What you should do: Return the lines of the data below exactly. Start at the first and end with the line containing "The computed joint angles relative".

__________________________________________________

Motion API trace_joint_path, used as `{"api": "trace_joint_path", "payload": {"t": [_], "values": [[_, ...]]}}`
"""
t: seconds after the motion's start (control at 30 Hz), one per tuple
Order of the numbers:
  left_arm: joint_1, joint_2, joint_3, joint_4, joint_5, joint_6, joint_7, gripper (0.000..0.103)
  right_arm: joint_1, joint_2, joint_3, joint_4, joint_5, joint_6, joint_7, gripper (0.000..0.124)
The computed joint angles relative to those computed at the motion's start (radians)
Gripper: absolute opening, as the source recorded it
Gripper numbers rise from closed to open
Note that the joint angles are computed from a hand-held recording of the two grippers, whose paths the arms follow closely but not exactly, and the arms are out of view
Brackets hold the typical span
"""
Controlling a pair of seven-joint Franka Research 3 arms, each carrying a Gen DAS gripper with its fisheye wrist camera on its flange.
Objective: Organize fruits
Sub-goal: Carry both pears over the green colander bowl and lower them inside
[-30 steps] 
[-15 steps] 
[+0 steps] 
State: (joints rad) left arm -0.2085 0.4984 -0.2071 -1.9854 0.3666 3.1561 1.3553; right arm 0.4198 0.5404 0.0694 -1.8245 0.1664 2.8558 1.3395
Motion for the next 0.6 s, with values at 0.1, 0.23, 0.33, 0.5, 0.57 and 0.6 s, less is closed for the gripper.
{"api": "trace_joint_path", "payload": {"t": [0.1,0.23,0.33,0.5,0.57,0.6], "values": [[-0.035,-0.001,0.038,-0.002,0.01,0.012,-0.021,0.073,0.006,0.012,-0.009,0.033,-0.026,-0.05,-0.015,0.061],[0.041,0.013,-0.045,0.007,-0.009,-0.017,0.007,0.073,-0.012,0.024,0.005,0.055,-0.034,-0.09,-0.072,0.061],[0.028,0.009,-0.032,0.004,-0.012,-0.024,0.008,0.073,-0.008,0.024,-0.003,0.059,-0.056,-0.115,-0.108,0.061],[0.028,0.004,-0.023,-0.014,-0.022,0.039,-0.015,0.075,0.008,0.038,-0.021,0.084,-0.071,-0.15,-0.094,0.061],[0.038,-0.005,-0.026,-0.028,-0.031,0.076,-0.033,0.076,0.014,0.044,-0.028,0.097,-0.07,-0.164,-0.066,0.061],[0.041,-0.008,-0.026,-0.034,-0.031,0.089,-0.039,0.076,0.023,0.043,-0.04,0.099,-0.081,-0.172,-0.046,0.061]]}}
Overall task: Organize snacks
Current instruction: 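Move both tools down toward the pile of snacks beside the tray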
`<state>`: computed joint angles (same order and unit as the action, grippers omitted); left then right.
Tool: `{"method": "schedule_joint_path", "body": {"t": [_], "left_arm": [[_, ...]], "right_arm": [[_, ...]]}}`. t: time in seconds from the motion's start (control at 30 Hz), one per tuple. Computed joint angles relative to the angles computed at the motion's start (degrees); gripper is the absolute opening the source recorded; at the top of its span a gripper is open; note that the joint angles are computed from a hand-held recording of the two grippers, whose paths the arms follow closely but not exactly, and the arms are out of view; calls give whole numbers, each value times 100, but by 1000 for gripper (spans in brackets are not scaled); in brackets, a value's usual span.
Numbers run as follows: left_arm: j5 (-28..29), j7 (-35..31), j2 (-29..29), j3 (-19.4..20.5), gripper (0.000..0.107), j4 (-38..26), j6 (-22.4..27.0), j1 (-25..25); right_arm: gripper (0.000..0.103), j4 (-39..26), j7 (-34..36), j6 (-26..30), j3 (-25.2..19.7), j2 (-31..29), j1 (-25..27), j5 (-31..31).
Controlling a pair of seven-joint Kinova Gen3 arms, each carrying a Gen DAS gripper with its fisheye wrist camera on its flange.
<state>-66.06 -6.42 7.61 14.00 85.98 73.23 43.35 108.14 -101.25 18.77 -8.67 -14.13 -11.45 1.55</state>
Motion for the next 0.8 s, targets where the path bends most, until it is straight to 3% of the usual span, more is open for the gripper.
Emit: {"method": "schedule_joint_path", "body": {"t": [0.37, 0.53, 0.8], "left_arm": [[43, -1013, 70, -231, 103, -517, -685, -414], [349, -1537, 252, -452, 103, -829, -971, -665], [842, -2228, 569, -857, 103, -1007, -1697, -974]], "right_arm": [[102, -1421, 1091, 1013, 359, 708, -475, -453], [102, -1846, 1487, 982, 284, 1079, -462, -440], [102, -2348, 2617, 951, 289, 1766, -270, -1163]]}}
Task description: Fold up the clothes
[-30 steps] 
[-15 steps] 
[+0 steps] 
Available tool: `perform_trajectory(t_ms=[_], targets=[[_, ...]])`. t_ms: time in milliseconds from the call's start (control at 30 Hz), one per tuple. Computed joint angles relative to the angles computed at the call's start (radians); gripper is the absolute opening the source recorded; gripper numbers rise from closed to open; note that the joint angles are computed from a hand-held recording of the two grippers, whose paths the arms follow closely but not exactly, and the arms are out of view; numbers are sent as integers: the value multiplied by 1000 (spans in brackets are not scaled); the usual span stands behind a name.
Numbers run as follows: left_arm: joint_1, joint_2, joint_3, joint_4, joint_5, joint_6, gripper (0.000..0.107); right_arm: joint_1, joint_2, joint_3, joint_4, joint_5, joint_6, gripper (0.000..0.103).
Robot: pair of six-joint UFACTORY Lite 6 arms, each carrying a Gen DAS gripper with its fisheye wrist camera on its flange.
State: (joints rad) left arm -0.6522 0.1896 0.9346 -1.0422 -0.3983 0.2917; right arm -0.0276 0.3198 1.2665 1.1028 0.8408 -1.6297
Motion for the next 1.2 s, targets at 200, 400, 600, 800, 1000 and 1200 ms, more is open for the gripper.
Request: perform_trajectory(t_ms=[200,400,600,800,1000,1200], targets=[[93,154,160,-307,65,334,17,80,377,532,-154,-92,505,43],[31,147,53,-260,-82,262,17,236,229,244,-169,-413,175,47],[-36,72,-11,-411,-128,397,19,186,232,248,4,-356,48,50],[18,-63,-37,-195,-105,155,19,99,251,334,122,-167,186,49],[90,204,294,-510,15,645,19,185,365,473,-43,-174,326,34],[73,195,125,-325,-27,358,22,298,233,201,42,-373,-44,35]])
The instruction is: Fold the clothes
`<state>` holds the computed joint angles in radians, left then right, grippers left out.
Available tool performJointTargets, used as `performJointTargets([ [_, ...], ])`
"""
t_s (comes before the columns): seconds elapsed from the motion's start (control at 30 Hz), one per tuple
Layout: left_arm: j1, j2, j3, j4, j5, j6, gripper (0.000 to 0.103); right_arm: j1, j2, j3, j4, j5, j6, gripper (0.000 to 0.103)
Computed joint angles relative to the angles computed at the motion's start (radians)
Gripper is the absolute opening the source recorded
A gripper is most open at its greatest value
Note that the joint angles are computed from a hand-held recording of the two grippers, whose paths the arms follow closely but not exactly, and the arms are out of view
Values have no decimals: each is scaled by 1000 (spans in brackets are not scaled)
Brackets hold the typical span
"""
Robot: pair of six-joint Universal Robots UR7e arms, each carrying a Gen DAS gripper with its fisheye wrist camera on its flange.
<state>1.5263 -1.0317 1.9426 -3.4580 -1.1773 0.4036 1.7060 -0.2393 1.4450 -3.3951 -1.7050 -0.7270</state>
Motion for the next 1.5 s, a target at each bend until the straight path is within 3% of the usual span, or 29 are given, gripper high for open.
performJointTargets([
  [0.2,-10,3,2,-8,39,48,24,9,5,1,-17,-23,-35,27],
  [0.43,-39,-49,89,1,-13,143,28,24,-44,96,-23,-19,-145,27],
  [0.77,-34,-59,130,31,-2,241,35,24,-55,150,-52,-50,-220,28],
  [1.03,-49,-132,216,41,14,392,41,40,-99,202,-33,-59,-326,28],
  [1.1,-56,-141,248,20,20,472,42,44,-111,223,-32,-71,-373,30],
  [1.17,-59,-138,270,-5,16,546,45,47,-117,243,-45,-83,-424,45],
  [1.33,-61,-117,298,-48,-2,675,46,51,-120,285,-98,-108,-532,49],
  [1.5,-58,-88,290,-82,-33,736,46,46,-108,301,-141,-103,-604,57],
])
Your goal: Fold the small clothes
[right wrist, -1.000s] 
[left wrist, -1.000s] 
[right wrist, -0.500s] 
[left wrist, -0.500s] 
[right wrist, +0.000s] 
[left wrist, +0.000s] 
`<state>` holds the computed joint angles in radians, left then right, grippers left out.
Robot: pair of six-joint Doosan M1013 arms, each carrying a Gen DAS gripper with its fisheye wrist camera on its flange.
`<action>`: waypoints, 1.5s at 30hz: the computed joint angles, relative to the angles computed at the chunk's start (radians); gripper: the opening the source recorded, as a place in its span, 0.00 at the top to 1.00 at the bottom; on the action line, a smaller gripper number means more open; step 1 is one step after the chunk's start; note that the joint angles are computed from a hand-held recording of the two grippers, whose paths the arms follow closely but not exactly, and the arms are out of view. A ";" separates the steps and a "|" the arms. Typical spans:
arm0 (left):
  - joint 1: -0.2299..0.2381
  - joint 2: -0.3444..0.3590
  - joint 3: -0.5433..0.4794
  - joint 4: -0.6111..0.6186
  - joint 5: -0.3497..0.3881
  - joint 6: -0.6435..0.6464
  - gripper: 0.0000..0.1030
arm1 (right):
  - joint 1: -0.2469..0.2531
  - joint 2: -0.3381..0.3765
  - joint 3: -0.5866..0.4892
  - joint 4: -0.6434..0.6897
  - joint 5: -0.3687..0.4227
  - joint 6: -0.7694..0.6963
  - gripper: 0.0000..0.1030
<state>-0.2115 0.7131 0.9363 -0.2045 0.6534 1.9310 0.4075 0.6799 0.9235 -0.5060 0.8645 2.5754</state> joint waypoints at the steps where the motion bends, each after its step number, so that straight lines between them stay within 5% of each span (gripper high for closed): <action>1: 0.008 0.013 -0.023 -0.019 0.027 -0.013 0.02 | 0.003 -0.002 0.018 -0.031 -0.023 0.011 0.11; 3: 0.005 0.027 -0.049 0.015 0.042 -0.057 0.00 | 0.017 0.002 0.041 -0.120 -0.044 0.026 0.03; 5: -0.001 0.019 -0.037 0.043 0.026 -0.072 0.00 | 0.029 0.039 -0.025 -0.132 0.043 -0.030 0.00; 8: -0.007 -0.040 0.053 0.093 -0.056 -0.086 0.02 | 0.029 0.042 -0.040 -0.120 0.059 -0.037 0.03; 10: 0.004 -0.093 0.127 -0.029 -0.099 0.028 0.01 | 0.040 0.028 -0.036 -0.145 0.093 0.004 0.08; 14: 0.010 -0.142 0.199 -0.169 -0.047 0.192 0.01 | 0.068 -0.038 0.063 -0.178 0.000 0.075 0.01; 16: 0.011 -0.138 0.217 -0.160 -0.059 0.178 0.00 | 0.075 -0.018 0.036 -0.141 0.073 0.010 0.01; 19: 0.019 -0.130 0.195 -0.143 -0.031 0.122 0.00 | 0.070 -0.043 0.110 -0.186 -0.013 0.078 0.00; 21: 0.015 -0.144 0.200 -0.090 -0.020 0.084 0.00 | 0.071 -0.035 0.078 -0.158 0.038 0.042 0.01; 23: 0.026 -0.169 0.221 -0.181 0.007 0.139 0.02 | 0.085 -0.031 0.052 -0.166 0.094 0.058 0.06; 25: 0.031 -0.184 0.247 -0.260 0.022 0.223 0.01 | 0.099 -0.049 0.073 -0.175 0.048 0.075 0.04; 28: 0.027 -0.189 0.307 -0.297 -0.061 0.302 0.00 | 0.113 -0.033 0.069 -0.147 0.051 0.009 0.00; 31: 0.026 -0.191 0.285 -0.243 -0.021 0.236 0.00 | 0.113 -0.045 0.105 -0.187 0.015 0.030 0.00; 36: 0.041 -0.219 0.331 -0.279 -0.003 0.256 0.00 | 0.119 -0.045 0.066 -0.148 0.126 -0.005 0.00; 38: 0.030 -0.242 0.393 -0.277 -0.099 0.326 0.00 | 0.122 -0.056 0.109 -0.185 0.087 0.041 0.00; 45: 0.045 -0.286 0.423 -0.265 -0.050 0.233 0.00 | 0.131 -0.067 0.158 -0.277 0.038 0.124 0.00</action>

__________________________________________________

Answer section:
Motion API trace_joint_path, used as `{"api": "trace_joint_path", "payload": {"t": [_], "values": [[_, ...]]}}`
"""
t: seconds after the motion's start (control at 30 Hz), one per tuple
Order of the numbers:
  left_arm: joint_1, joint_2, joint_3, joint_4, joint_5, joint_6, joint_7, gripper (0.000..0.103)
  right_arm: joint_1, joint_2, joint_3, joint_4, joint_5, joint_6, joint_7, gripper (0.000..0.124)
The computed joint angles relative to those computed at the motion's start (radians)

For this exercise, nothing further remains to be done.